Both of DeLanda's articles were helpful to me in terms of relating Delueze to our modes of thinking about form and architecture.  I was equally interested in the "egg designer" idea as Matt was, but it also fascinated me the way DeLanda talked about materials.  Rather than talk about the inherent properties of a material, he approached it from a craftsman point of view, in that materials are always varied based on their origins/components.  It started me thinking about what it would mean to be a craftsman today - how does the know-how of materials influence an approach in design?  Particularly a digital approach?  

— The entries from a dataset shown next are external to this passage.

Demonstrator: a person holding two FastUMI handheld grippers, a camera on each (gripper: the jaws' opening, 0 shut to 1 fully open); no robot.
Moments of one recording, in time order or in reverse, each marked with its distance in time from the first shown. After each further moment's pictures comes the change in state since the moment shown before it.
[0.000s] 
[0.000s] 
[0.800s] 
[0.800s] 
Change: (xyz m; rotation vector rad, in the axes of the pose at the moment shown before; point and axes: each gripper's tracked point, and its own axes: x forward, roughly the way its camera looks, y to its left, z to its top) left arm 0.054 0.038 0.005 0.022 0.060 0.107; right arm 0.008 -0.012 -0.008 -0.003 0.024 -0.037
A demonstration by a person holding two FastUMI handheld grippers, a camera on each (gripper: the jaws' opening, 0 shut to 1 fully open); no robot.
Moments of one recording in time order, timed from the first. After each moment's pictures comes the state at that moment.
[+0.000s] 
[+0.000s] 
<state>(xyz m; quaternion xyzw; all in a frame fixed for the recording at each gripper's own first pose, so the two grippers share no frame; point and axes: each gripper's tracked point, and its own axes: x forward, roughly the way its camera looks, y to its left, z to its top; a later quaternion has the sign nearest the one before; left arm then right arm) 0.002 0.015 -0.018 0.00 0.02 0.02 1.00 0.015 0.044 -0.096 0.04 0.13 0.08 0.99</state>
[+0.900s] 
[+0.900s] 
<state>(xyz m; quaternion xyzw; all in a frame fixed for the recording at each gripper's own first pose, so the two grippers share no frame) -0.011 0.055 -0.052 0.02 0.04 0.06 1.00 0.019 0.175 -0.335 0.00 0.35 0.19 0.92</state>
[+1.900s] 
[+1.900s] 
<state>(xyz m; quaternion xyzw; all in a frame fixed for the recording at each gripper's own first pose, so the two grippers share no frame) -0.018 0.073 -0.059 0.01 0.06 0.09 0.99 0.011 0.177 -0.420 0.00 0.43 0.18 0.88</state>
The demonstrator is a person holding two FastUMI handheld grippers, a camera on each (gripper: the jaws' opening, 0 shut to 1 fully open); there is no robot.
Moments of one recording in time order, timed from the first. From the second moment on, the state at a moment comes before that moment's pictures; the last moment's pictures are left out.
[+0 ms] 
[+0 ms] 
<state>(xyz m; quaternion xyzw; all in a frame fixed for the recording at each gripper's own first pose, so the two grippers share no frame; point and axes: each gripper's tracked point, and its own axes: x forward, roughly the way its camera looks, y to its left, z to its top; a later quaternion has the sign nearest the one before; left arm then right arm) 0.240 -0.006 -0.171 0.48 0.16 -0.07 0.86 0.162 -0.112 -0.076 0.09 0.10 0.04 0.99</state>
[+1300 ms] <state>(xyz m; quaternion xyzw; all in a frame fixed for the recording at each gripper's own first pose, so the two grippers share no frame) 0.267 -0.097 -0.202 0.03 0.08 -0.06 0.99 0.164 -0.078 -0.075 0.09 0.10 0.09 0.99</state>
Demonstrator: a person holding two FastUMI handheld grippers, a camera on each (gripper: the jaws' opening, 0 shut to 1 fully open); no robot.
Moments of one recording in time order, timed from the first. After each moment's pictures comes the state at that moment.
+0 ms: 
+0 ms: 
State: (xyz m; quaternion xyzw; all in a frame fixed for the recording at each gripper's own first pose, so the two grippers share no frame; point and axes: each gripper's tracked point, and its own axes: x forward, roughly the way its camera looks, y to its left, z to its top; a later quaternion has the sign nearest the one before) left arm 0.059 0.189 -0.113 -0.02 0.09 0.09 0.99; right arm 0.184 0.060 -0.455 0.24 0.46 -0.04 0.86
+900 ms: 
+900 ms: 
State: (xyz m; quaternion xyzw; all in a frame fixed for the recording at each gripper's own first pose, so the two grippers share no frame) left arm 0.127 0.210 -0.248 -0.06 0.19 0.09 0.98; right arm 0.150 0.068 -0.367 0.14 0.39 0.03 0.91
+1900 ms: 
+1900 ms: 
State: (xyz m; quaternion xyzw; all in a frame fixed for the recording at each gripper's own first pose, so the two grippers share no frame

While using the bottom up approach that Tsakairi talked about, materials are obviously very important and influential in design.  That got me questioning how materiality could relate to the genetic algorithms and designing in a virtual environment - where materiality can assemble itself.  DeLanda talked about the benefits of bone-like materials - where tension and compression stresses are dealt with in different ways rather than homogeneously. But if those elements that deal with tension and compression are in themselves homogeneously/mechanically produced, then how are we still representing the possible material variation?